As for Soulbond's entrance on the Storm scale, MaRo states that the mechanic is very popular but the design space is medium. The template for Soulbond is mostly in P/T upgrades, Evergreen Keywords and occassionally other abilities. Another hindrance is that both paired creatures gets the same effect.
They also say their data may be skewed toward more enfranchised players who are more likely to be competitive. In Standard Soulbond was used quite a lot, especially Wolfir Silverheart , beating Silverblade Paladin but sharing a lot of decks too under Aggro. However Wolfir shows up nowhere in competitive eternal formats.
They haven't made a Storm Scale article about Shards of Alara (or they have hidden it beyond the reach of Google) so where do you get your data on Naya's Power 5 being unpopular with the players? I'm genuinely curious.
The Storm Scale is also a strange way to measure popularity TBH. It kinda pitches the block's mechanics against each other, so if there's a mechanic that overshadows the rest, then you may get a skewed picture compared to considering the mechanics individually. Food for thought I guess.
In conclusion, I don't think a restrictive Soulbond is that much better of a mechanic than what you could do with Caretaker and "Gargantuan". I do however think there's a flavor break on using Soulbond - I don't see the soulbonding between a massive beast and their worshippers. Unless the beasts somehow got way more sentient and actually starts having empathy for their worshippers.
I think you yourself have a dislike of the Naya Power-5 mechanic, so a mechanic that goes somewhat close to what it was is something you dislike. Unless you provide some sauce on the unpopularity of Naya's Power-5, I don't think it's right to say it is disliked as a mechanic. It may not have been a competitively pushed mechanic, but that doesn't mean the mechanic is disliked.
4 months ago
Thank you very much for the advice Silverdrake!
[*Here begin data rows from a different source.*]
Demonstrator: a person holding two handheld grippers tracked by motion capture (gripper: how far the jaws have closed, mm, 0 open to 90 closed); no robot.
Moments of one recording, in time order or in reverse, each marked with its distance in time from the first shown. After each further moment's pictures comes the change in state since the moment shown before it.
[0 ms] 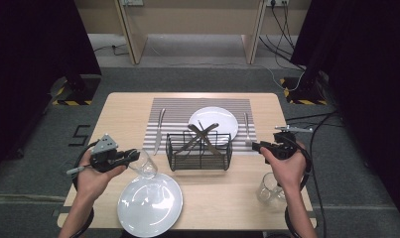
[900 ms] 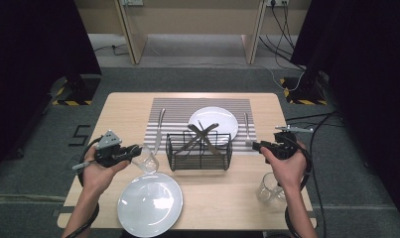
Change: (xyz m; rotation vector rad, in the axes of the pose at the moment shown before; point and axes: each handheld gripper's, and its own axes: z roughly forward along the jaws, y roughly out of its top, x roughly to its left) left arm 0.006 0.005 0.015 -0.002 0.034 -0.014; right arm 0.000 0.000 -0.001 -0.011 -0.002 -0.003
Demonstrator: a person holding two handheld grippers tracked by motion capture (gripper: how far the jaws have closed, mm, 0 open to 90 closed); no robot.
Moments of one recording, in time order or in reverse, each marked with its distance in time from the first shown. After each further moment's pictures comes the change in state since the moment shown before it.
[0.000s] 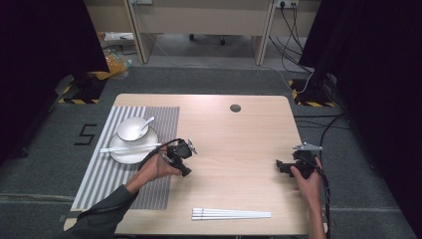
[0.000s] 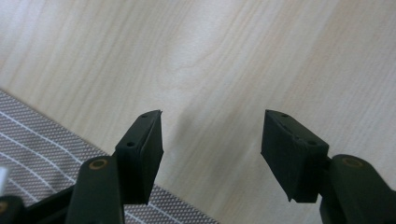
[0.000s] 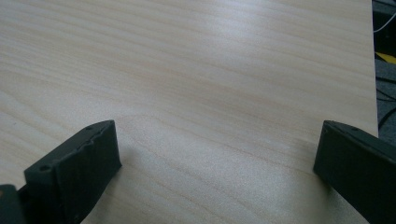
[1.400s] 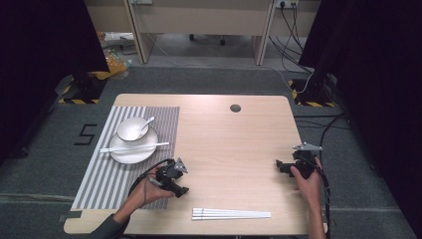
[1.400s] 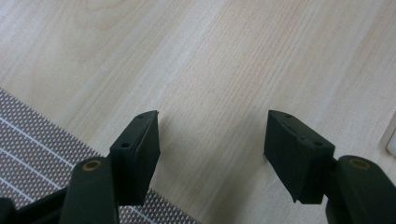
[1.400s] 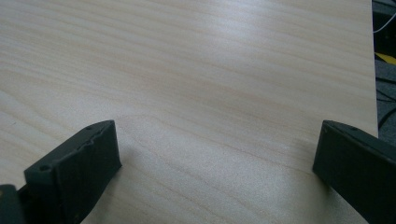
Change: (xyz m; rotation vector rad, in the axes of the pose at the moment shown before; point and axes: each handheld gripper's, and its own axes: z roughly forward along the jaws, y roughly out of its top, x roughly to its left) left arm -0.040 -0.056 -0.001 -0.143 -0.069 -0.077; right arm 0.000 0.000 0.000 0.000 0.000 0.001
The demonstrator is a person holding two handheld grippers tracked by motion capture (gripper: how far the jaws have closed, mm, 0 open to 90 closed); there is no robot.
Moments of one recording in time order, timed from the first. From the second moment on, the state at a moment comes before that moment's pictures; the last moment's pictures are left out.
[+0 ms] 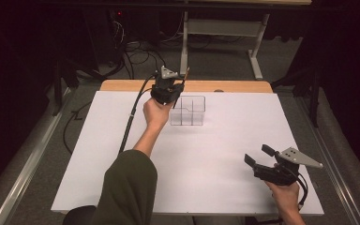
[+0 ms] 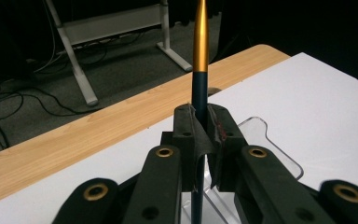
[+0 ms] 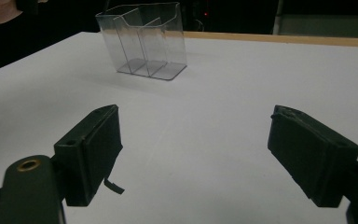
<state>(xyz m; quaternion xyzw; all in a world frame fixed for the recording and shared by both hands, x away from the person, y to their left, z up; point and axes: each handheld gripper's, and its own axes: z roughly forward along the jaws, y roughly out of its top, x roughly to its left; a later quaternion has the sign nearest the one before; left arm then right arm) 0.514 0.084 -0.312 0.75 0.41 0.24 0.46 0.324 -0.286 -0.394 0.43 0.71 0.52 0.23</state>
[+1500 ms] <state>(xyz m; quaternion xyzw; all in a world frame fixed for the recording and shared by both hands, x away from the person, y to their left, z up) 0.510 0.093 -0.331 0.78 0.41 0.23 0.42 0.324 -0.286 -0.395 0.43 0.71 0.51 0.23</state>
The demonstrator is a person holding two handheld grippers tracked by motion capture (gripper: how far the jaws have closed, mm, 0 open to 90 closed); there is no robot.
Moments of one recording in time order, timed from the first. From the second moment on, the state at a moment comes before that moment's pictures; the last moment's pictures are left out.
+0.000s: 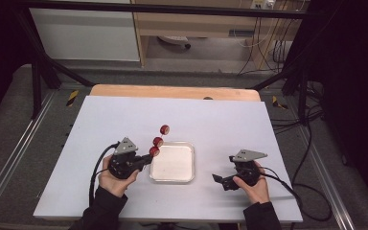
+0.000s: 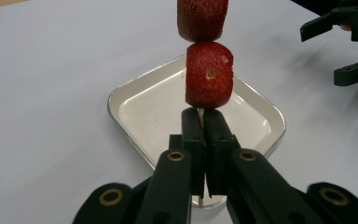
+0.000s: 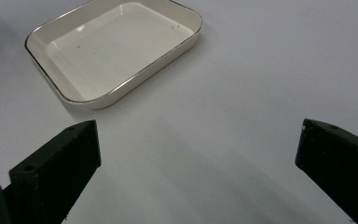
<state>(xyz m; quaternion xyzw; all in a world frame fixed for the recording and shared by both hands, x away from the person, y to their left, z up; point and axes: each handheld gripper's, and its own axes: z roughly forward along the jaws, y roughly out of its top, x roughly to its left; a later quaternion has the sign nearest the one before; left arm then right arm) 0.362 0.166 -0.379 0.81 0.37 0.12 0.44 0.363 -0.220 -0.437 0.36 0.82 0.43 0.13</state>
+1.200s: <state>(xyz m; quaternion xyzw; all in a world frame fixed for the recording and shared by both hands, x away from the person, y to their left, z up) 0.398 0.102 -0.423 0.89 0.38 0.07 0.23 0.353 -0.249 -0.446 0.38 0.80 0.45 0.13</state>
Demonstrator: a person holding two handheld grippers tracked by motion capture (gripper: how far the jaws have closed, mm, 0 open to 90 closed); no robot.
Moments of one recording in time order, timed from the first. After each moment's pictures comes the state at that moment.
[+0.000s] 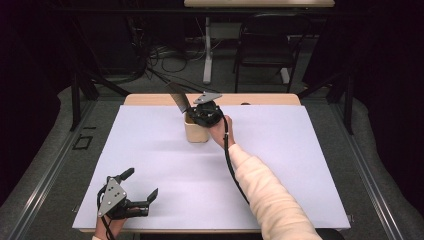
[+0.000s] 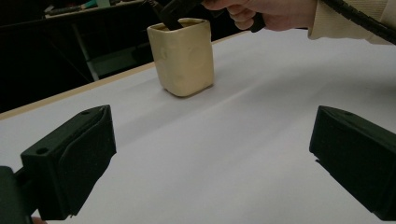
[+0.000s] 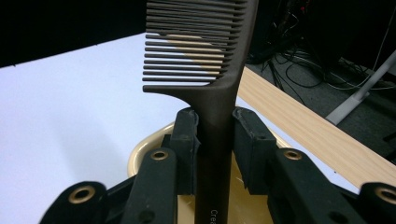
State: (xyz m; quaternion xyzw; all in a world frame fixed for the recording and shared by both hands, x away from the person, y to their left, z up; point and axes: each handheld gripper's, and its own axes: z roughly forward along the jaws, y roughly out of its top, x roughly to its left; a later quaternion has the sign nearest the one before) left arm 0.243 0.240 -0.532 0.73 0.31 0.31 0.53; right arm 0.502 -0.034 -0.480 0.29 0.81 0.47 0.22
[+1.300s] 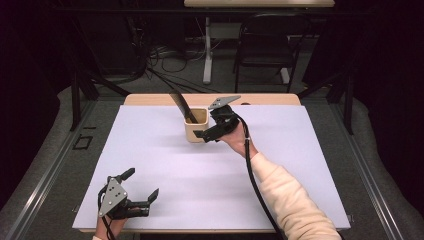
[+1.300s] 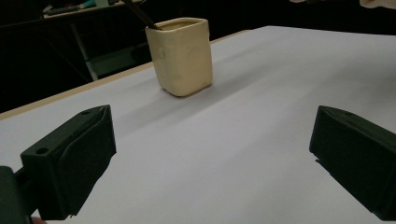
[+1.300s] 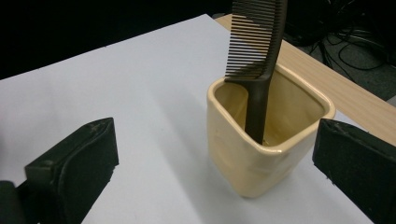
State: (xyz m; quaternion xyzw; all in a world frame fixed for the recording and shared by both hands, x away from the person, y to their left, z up) left arm 0.243 0.239 -0.533 0.73 0.31 0.31 0.53; right arm 0.454 -0.081 -0.449 0.26 0.83 0.47 0.12
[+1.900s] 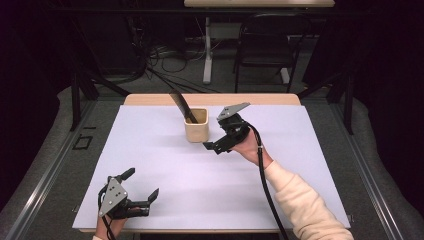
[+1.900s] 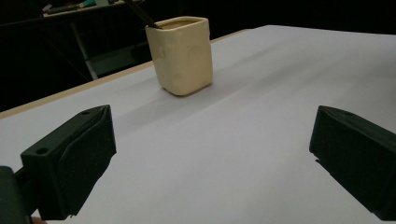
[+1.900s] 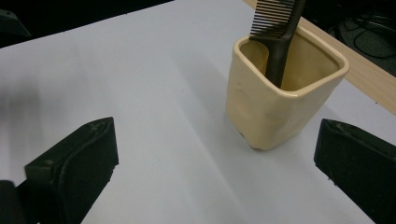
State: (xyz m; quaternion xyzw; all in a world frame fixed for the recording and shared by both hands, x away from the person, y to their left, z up) left arm 0.244 0.239 -0.533 0.73 0.31 0.30 0.53; right arm 0.421 -0.106 -0.445 0.24 0.86 0.44 0.10
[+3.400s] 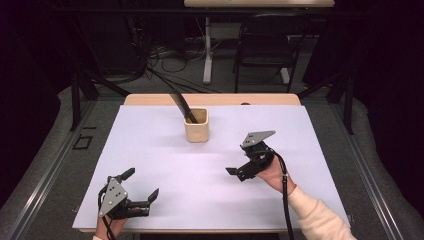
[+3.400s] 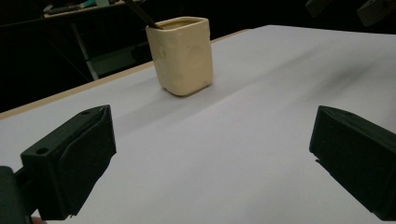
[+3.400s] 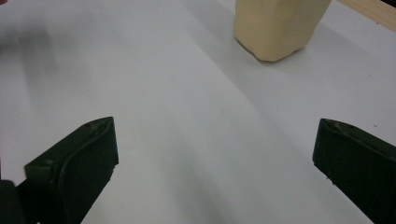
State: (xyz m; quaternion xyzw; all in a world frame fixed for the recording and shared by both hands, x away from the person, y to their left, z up) left arm 0.244 0.239 -0.533 0.73 0.31 0.31 0.53; right arm 0.360 -0.166 -0.482 0.26 0.87 0.42 0.10
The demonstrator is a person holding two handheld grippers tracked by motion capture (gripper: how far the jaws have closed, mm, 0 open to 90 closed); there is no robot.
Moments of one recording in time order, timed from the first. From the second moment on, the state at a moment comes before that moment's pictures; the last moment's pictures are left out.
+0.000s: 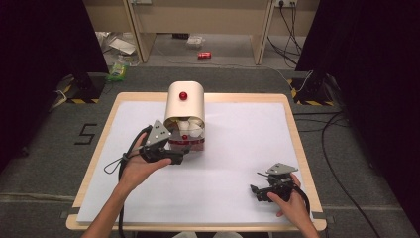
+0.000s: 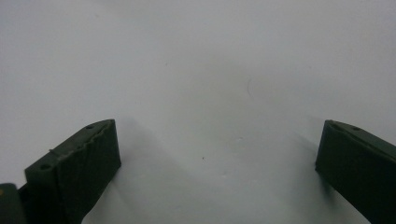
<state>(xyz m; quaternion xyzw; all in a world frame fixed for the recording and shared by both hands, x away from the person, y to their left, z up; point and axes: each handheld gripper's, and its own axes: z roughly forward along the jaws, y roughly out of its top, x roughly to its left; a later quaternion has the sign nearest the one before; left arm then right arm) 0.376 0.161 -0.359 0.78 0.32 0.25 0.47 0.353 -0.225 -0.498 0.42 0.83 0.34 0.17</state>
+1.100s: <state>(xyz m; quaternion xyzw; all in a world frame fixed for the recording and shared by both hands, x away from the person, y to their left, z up) 0.399 0.144 -0.372 0.81 0.32 0.25 0.42 0.353 -0.226 -0.499 0.41 0.83 0.34 0.17</state>
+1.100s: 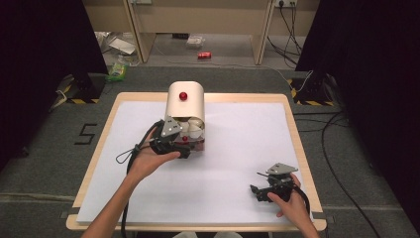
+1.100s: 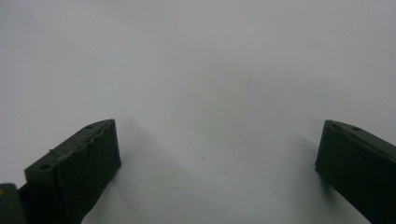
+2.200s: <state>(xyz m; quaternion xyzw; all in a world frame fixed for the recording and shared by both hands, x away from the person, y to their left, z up) 0.342 0.146 -0.386 0.82 0.30 0.24 0.43 0.353 -0.226 -0.499 0.41 0.83 0.34 0.17</state>
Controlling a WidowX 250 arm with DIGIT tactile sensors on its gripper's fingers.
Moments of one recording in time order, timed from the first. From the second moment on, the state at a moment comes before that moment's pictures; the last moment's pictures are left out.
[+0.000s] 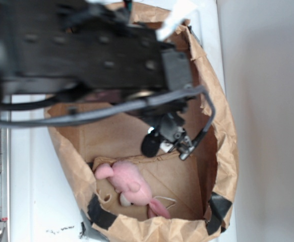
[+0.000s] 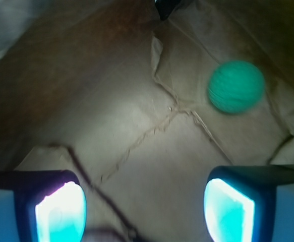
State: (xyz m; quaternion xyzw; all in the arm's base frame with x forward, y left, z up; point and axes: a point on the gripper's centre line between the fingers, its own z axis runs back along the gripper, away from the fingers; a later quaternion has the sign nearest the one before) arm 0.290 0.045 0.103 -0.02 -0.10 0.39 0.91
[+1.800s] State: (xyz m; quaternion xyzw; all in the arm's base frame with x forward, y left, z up) arm 0.292 0.078 0.101 -0.01 -0.07 0.32 0.95
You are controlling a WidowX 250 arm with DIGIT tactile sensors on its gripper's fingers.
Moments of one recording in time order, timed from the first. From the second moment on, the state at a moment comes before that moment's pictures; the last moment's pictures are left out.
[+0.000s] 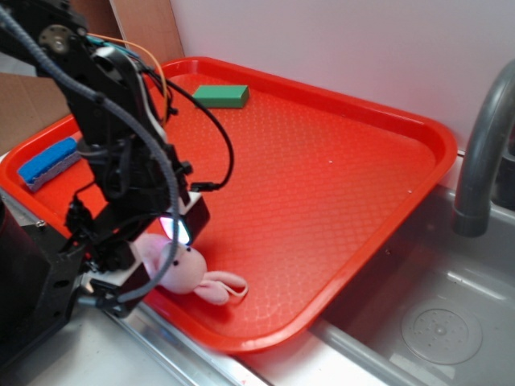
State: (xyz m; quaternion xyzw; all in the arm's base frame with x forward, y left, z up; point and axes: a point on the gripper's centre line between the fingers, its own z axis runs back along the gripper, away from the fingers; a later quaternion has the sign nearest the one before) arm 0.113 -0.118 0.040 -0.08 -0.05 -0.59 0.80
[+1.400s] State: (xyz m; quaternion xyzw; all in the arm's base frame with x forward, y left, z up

I will be sure to keep an eye out for some of those counterspells and maybe swap them in for the Lazotep Plating .
Hopefully in the next few drafts I will pick up some more Elite Guardmage s as I think the card draw and life gain are essential for playing the long game with this deck in it's current form.
5 months ago
You should play 1-2 copies of Naban, Dean of Iteration . He seems like straight gas, and curving him into Deputy of Detention into Elite Guardmage seems absolutely game-winning against any creature aggro/midrange deck.
5 months ago
I was Looking around for a deck like this because I had a very similar idea to yours. I don't actually have the cards to build it, online or paper, so I thought I would ask how this build is going for you. The variant I came up with runs Naban, Dean of Iteration , Augur of Bolas , Deputy of Detention , Elite Guardmage , and two Niv-Mizzet, Parun for creatures. 20 Ins/Sor so that Augur can function, and Solar Blaze because it only kills Naban and Niv. It leans more towards control than yours, But if you don't mind I'd appreciate your input.
As for your deck, I would probably main-board Lava Coil / Justice Strike or Lightning Strike / Shock as additional removal. Niv is fantastic against most any deck and wins if you can protect him. Naru Meha, Master Wizard is also an interesting option. As for your sideboard, hmmmm... Well the new teferi and Narset are great against control. I really like Narset's Reversal over Dovin's Veto , let alone Negate , especially if you have Expansion / Explosion to work with. Also, she may not be a wizard, but Lyra Dawnbringer is kind of a good card against aggro.